TASK TO CARRY OUT: Your output should be the lines of the data that follow, reproduced exactly from the first through the line bearing "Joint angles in".

DATA EXCERPT:
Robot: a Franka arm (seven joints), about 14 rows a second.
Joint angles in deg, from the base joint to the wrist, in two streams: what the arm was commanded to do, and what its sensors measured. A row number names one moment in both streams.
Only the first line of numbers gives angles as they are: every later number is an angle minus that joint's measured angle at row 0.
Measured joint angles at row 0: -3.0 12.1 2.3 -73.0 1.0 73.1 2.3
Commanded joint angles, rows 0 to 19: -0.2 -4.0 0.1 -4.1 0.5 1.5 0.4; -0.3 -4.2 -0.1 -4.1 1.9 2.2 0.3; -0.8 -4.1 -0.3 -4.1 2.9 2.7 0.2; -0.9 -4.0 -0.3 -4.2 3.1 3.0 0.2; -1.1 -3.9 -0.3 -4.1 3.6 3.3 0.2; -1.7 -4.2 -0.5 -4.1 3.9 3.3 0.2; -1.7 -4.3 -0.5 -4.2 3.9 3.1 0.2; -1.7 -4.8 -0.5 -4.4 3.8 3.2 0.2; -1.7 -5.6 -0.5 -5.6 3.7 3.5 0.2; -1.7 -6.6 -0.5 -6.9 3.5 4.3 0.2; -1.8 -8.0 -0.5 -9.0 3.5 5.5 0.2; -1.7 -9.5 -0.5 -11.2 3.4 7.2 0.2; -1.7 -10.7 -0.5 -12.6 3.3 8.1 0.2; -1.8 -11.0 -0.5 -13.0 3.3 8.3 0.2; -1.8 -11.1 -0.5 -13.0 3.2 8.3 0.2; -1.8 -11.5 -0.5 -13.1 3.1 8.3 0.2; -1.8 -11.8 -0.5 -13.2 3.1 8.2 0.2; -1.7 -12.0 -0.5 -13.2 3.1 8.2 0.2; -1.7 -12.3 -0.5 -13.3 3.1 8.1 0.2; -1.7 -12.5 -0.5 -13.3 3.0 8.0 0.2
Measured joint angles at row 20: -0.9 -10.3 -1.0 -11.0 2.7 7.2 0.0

REPLY TO THE TASK:
Robot: a Franka arm (seven joints), about 14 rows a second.
Joint angles in deg, from the base joint to the wrist, in two streams: what the arm was commanded to do, and what its sensors measured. A row number names one moment in both streams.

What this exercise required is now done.